To run the following models, we recomend:

  • text-only: do not call the audio feature extraction if you only want to run the text-only model. This preprocessing step takes a long time and it's unnucessary for this model.
  • audio-only: the function audio_pre_processing() needs to be called and it returns the audio features and the text ready to be input in the model (even if the text features are not needed here, but it allows to re-use this for the multimodal model). Notice the audio preprocessing takes a long time to process. To improve this, the audio features could be saved as Python objects next to the audio clips and load them each time, instead of preprocessing them. This has not been implemented here.
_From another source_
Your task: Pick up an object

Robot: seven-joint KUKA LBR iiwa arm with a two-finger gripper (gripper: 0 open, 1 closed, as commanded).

  • multimodal: if you're running a multimodal model right after the audio model (or viceversa), you can use the same pre-processed features with the function audio_pre_processing(). No need to run it again unless you're re-splitting the dataset.

The script saves as results the confusion matrix of the model in .png and .svg and the classification report in .csv file. In order to not overwrite the results, we recomend modifying the variable "run_nb" with a different number each time.